Sounds really good!  Thanks!


----------



## vitauta (Dec 8, 2011)

a very interesting-looking recipe, but i guess i'm wondering about the use of canned (already cooked) shrimp for sauteing in the dish?  i have never used canned shrimp for cooking.  do you think frozen shrimp would work just as well in this recipe?


----------



## Delicious-chefD (Dec 8, 2011)

Frozen shrimp would probably be very good!

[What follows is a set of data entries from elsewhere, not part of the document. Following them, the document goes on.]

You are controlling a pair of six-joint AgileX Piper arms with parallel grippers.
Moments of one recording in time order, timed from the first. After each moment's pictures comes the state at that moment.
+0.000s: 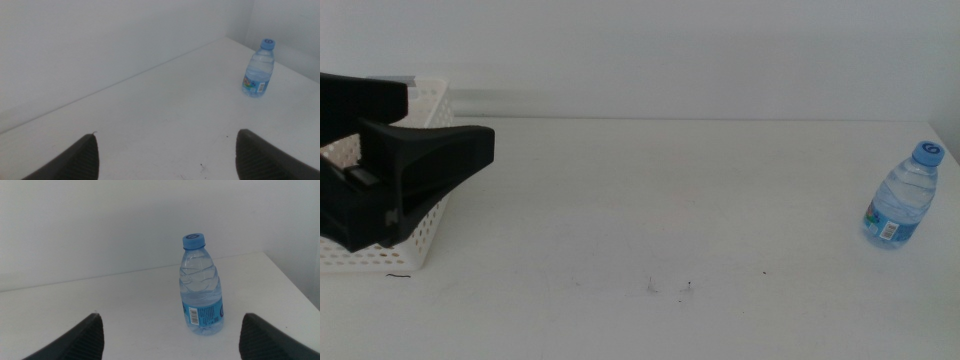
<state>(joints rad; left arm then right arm) -0.35 0.71 -0.91 -0.49 0.68 0.47 0.05 0.00 0.00 -0.01 0.17 0.19</state>
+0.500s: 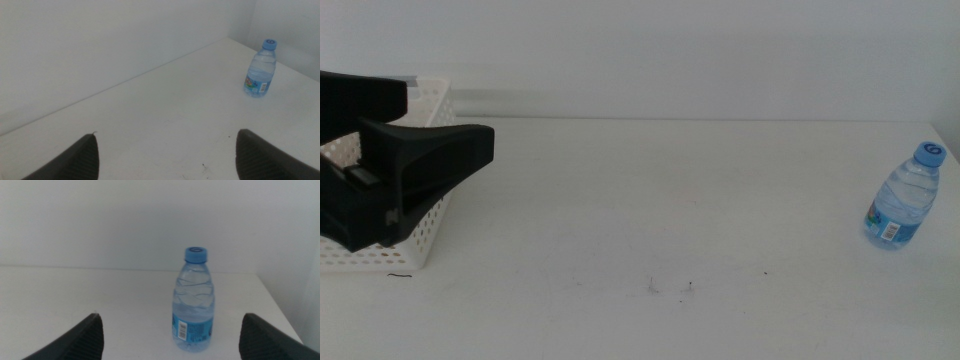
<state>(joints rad) -0.35 0.71 -0.91 -0.48 0.67 0.47 0.05 0.16 0.00 -0.19 0.00 0.18</state>
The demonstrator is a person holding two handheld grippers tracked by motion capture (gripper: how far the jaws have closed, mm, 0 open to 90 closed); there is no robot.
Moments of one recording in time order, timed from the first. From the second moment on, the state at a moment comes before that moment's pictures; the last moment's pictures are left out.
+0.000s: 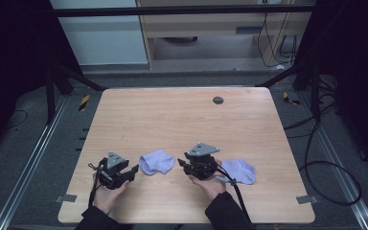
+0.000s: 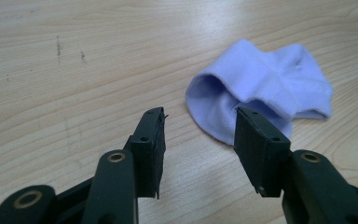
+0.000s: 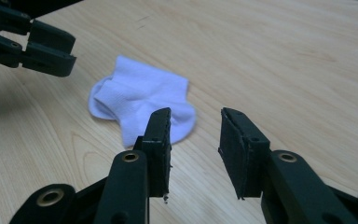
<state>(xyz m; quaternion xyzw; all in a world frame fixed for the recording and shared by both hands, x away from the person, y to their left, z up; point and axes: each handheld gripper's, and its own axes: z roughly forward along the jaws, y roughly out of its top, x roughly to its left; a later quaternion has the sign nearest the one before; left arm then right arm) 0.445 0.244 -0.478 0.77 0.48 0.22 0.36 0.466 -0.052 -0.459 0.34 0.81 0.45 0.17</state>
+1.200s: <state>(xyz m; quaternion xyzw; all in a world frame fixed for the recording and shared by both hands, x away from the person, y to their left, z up) 0.460 0.223 -0.497 0.79 0.46 0.21 0.35 0.480 0.010 -0.501 0.31 0.86 0.39 0.11</state>
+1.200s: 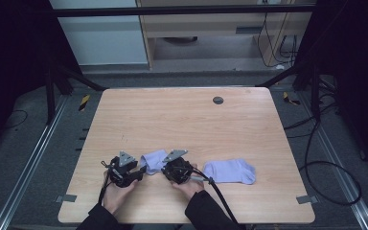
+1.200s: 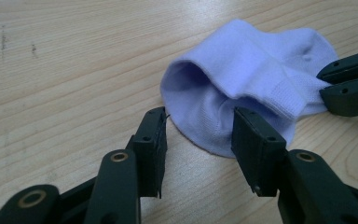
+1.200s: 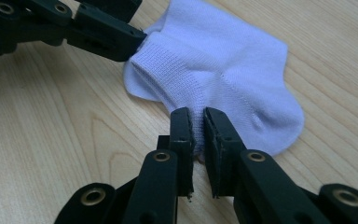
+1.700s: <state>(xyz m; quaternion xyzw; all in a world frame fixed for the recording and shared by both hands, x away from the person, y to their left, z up) 0.460 0.218 -0.501 0.80 0.45 0.20 0.35 0.476 0.010 -0.496 0.32 0.84 0.42 0.09</state>
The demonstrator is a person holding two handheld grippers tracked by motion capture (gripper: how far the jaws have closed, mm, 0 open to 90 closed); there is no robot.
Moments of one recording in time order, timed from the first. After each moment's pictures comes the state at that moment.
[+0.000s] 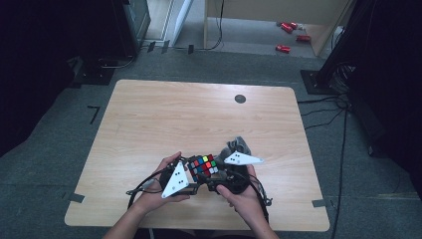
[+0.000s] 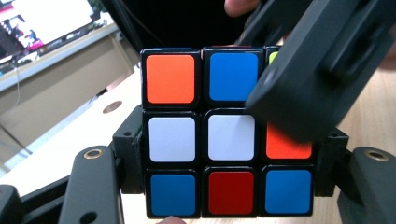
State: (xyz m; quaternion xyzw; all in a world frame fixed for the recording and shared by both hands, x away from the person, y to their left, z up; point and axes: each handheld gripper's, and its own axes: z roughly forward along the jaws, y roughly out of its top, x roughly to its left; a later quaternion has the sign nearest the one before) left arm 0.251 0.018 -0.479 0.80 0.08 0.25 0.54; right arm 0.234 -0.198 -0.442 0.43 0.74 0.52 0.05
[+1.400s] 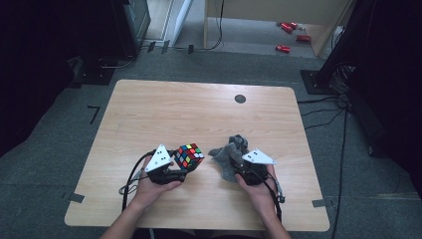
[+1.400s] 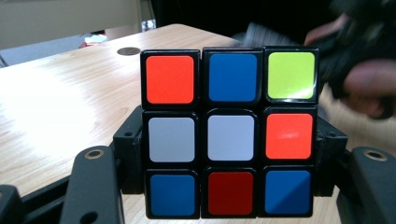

When I made this recipe canned shrimp was what I had available to me  you may also enjoy turning this into a tuna casserole and substituting the shrimp for tuna... Very satisfying meal


----------



## vitauta (Dec 8, 2011)

thanks, dcd!  yes, i like the idea of tuna, too....


----------



## Addie (Dec 9, 2011)

vitauta said:


> a very interesting-looking recipe, but i guess i'm wondering about the use of canned (already cooked) shrimp for sauteing in the dish? i have never used canned shrimp for cooking. do you think frozen shrimp would work just as well in this recipe?


 
Same here. Canned shrimp? That is cooking it twice and that makes it tough. And I have never seen a can of shrimp where the shrimp were large enough to appreciate.


----------



## salt and pepper (Dec 9, 2011)

Sounds good. Sorry some people are not much into canned shrimp , as I am not into them either. Maybe you can edit it to read : shrimp of your choice ,size ,  amount.
 I'm thinking Crawfish myself!!
    Joey


----------